Biochemists classify amino acids in various ways. taylor provides a much used classification of amino acids that visualises the types of amino acids in a Venn diagram that shows the intersecting sets of amino acid types. One use of this kind of classification is to capture the substitutions between amino acids within proteins during change that will preserve (to a grater or leser degree) structure and function of the protein. As can be seen from taylor’s Venn diagram, such a description inherently suggests some form of multiple inheritance within an ontology of amino acids. We made an ontology that represents this sort of knowledge (though not a replica of taylor’s diagram) of amino acids in the following way:

  1. Made a class "AminoAcid";
  2. Made twenty disjoint subclasses for each of the amino acids;
  3. Made a series of value partitions and little "quality" hierarchies for "Charge", "Polarity", "Size" and "Hydrophobicity". We used the Entity Property Quality (EPQ) pattern.
  4. each of the amino acids then has a series of restrictions for "hasSize", "hasPolarity", "hasCharge" and "hasHydrophobicity" as appropriate;
  5. We then add any defined classes we want to make "LargeAminoAcid", "LargePositiveAminoAcid", etc. in the expected way.

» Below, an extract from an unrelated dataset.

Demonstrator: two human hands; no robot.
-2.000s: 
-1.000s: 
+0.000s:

This is a straight-forward example of Alan Rector’s normalisation pattern in which a tree of asserted subsumption relationships are made for the primary axis of classification (in this case simply being an amino acid) and all other aspects are separated out into restrictions upon the classes of amino acid. The defined classes then re-create the multiple inheritance that one sees in the typical description of amino acids. this example of normalisation is typical except for the very flat aserted tree for the amino acids themselves; we didn’t choose one of the characteristics of amino acids used in the classification as the primary axis. The most obvious axis would be the chemical structure of the amino acid, that is, an alpha carbon with an amino group and a carboxyl substituent. simply having a root of amino acid captures this notion adequately, even though this has not been explicitly axiomatised.

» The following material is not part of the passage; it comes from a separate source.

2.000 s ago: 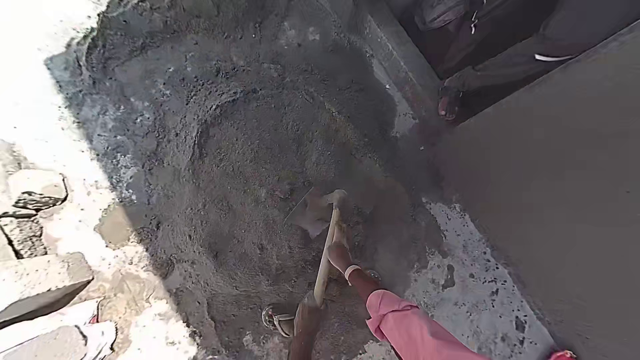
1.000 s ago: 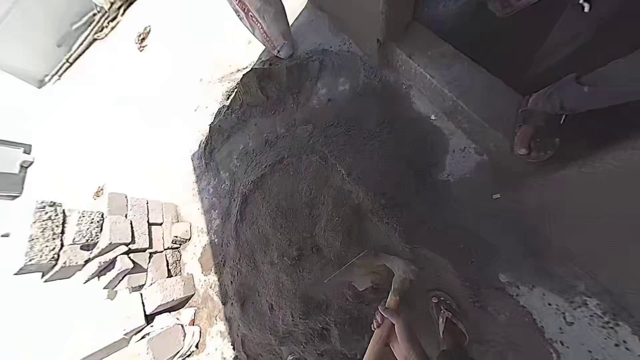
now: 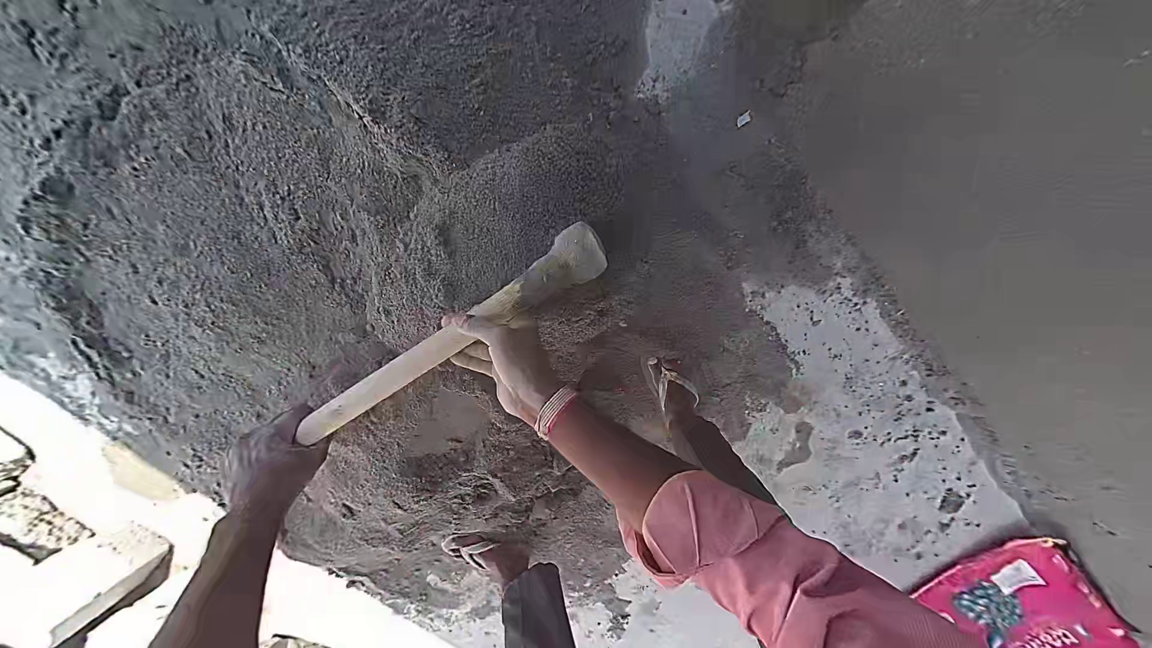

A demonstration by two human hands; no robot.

There are a few interesting points about this ontology:

  • Proline is not an amino acid; it is an imino acid (the NH rather than NH_2 group on the alpha carbon). Biochemists almost invariably talk of proline as an amino acid even though perfectly aware of this anomaly — it is a pure convenience.
  • The charges on the amino acids are Ph dependant. Depending on the context within the cell and the protein itself, the charge can change. Again, it is just convention that assigns these charges to amino acids.
  • The value partition for "Size" is a a division of the sizes into an arbitrary, but convenient partition. It is easier and more useful to make a few partitions like this than to give exact sizes; we avoid saying "valine is valine sized". (tiny, small, medium and large are just partitions along a range of size that biochemists have found it convenient to use.)

This amino acid ontology captures how biochemists talk about amino acids; that is, a conceptualisation of amino acids. Obviously amino acids exist, but the way in which they are described in this ontology smooths out some of the chemical reality that would tend to obscure rather than reveal the important features of amino acids. That is not to say, of course, that the chemical reality that has been smoothed out is not important, for instance, in explanations of reaction mechanisms and so on. When building an ontology, however, it is important to choose those features that are important for the representation needs.